§ **Assignment**
The required output is a copy of each line in the material below that includes "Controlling".
☆ ☆ ☆ ☆ ☆ ☆ ☆
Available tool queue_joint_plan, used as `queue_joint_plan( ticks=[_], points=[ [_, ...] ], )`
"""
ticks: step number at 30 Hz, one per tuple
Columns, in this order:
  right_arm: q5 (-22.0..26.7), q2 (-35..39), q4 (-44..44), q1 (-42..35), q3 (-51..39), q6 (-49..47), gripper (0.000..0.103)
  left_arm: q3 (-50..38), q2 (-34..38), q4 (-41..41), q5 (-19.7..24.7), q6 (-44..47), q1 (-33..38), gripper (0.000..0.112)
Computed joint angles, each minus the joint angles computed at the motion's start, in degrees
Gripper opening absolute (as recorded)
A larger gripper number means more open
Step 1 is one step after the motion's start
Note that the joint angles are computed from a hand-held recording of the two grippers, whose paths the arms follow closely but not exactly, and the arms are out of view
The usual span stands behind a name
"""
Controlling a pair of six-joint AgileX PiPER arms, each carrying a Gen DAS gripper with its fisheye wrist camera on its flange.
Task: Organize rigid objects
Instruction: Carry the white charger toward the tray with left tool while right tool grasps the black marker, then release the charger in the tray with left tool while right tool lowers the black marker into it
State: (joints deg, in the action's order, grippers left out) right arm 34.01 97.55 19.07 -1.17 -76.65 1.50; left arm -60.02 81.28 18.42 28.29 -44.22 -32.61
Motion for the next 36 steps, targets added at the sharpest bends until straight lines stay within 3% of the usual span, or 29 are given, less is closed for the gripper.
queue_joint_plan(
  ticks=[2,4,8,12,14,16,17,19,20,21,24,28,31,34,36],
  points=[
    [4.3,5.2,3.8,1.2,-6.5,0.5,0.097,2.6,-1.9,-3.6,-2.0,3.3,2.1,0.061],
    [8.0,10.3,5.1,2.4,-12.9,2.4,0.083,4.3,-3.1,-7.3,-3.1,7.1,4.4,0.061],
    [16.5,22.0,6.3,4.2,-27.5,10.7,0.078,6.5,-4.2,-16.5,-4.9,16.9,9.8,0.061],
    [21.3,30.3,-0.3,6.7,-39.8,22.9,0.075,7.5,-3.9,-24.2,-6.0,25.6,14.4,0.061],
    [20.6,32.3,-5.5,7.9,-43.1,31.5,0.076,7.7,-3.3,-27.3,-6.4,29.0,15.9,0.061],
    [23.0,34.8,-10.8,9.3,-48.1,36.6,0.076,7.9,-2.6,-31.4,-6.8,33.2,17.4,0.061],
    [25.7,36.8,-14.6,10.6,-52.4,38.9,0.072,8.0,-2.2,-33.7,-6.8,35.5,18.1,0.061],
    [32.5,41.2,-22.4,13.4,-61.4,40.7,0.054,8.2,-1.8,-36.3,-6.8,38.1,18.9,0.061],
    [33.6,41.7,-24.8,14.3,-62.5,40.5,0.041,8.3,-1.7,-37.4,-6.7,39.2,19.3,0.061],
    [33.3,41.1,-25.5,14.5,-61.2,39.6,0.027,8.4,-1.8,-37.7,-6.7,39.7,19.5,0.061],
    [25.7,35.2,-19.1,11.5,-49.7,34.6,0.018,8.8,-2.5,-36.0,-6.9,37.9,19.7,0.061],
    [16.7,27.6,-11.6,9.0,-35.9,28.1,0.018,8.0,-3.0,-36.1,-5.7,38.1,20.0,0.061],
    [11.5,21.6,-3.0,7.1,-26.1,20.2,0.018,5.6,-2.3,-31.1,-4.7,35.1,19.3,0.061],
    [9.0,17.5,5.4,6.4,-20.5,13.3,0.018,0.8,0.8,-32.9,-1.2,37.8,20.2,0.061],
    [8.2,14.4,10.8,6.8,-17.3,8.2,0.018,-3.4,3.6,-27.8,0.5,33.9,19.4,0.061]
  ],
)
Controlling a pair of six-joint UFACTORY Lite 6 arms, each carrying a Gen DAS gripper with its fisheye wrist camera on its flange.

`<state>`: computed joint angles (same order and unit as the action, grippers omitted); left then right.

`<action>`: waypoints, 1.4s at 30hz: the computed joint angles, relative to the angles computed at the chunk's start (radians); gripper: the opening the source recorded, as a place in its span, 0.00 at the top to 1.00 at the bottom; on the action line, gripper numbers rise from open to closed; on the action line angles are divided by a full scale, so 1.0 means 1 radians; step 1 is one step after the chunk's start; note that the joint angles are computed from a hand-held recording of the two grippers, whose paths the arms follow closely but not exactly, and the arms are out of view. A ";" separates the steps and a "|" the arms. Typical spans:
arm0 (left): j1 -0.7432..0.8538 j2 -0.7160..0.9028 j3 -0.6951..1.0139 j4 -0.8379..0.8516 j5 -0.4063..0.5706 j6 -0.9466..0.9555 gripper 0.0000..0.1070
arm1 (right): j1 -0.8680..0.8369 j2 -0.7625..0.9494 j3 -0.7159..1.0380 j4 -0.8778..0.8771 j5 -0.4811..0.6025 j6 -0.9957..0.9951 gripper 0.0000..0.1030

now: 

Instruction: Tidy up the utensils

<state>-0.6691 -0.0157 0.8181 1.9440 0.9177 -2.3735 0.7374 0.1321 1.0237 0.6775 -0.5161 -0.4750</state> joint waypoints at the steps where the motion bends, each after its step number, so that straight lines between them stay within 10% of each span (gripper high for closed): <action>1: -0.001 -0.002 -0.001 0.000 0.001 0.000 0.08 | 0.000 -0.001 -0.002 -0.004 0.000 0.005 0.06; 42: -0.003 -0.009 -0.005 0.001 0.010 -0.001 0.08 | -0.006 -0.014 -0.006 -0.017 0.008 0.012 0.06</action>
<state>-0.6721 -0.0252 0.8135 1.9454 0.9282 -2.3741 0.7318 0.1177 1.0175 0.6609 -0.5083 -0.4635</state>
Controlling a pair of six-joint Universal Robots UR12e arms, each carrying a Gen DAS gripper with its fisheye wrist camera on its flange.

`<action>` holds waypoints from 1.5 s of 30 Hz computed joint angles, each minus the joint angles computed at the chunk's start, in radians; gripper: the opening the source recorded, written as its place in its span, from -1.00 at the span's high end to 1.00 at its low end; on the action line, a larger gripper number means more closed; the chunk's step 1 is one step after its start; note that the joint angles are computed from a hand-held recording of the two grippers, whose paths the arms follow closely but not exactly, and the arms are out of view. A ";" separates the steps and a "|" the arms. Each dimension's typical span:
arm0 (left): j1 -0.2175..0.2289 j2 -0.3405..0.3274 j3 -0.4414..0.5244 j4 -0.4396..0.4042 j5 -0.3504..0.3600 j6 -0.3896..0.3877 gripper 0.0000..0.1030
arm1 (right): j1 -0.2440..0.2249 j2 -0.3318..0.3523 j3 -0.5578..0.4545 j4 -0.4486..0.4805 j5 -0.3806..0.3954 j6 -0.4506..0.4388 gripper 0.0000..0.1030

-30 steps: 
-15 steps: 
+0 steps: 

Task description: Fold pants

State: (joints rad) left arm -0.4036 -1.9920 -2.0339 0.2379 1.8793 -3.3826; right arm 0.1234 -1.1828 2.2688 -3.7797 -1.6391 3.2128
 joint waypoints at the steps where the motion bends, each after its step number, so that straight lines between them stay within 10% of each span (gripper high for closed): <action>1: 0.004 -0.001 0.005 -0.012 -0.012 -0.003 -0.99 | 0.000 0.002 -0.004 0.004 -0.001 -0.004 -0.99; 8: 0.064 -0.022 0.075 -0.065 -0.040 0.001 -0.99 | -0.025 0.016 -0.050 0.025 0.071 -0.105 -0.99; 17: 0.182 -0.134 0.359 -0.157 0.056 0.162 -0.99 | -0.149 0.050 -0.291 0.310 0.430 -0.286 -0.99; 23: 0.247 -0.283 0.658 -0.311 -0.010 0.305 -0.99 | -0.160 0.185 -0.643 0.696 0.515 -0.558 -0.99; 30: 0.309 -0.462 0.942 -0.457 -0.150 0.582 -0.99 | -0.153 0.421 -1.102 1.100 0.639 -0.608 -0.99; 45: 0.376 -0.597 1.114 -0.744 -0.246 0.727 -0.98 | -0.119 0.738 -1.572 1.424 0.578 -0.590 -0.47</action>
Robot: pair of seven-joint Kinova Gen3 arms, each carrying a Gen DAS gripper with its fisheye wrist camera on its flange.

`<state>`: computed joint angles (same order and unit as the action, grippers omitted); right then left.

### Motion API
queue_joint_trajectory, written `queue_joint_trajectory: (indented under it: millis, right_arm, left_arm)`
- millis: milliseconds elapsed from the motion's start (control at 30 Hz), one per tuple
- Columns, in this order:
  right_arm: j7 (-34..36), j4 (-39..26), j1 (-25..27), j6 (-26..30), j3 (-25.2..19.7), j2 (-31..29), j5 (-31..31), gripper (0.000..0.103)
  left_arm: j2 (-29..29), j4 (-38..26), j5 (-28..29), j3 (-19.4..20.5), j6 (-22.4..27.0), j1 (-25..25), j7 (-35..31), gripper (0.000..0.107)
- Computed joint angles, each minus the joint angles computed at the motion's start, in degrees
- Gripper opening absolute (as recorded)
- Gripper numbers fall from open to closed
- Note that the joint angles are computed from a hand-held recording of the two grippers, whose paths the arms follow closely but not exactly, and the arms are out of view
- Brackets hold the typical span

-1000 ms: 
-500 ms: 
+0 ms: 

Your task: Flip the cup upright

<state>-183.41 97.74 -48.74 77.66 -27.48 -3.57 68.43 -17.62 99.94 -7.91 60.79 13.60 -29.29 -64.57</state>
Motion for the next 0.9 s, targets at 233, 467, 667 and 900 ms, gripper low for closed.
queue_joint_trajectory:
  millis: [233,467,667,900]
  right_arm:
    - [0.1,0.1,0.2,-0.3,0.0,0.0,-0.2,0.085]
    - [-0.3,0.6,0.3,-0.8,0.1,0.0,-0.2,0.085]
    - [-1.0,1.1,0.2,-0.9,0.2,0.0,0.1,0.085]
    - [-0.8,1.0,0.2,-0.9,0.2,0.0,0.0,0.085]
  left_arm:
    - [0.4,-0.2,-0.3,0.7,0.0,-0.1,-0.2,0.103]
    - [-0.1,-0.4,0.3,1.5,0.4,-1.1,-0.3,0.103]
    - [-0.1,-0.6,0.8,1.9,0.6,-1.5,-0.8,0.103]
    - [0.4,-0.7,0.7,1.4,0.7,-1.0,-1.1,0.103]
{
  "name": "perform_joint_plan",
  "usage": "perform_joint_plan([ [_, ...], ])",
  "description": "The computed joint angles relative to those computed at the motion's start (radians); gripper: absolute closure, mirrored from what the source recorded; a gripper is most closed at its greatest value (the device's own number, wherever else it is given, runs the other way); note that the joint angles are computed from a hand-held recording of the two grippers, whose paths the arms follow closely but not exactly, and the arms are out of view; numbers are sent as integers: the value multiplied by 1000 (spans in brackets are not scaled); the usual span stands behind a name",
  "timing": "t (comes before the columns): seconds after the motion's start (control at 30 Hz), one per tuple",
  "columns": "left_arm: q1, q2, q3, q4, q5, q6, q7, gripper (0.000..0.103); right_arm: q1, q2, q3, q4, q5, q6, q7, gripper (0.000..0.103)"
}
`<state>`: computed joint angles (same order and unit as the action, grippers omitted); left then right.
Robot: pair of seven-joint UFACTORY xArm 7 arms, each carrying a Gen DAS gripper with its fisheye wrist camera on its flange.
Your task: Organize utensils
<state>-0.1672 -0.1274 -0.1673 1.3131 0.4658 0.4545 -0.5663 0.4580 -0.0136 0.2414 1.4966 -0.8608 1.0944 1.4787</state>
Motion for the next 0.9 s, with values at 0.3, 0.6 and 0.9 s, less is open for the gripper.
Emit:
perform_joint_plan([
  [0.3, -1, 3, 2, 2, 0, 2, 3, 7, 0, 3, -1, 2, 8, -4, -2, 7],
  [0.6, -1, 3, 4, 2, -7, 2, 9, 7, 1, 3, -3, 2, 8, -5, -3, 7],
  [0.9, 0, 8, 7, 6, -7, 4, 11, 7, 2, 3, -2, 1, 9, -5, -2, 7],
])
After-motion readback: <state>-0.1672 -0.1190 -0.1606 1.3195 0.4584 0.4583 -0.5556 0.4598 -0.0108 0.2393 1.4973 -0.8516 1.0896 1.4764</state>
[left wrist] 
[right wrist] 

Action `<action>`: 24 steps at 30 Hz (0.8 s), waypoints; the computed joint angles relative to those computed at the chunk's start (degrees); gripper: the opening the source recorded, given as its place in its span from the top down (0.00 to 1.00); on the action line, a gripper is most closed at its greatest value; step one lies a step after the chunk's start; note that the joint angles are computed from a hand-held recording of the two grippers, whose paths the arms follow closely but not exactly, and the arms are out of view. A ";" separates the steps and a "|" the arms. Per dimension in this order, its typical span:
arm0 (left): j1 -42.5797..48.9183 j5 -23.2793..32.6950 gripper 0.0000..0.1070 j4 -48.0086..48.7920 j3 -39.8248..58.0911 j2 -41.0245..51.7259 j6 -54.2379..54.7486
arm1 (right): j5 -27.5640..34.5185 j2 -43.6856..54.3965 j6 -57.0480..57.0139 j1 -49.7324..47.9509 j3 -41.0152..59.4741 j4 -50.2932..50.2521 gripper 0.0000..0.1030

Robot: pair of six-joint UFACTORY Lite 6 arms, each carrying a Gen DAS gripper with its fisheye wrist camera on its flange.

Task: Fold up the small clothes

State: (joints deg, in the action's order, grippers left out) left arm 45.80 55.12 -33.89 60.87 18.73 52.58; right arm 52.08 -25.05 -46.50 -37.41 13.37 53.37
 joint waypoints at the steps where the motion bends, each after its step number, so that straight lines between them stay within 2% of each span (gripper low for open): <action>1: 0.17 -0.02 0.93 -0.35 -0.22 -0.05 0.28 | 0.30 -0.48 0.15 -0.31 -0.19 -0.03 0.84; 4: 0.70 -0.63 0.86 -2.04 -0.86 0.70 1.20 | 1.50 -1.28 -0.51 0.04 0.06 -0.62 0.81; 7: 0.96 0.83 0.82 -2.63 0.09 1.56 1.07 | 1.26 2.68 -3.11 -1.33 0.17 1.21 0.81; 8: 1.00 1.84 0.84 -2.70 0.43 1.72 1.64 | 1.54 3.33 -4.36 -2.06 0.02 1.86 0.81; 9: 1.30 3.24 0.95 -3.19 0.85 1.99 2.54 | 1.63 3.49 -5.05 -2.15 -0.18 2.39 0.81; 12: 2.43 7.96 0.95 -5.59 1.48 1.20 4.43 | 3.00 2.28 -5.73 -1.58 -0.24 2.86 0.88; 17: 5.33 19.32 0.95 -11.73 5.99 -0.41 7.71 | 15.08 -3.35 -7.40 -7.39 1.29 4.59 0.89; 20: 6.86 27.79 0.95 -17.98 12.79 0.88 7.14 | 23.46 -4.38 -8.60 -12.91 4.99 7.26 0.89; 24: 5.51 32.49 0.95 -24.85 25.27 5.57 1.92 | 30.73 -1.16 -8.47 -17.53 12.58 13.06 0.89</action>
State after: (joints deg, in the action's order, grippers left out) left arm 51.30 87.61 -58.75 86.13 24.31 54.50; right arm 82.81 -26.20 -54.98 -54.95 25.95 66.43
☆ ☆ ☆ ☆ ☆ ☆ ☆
§ **Task result**
Controlling a pair of six-joint AgileX PiPER arms, each carrying a Gen DAS gripper with its fisheye wrist camera on its flange.
Controlling a pair of six-joint UFACTORY Lite 6 arms, each carrying a Gen DAS gripper with its fisheye wrist camera on its flange.
Controlling a pair of six-joint Universal Robots UR12e arms, each carrying a Gen DAS gripper with its fisheye wrist camera on its flange.

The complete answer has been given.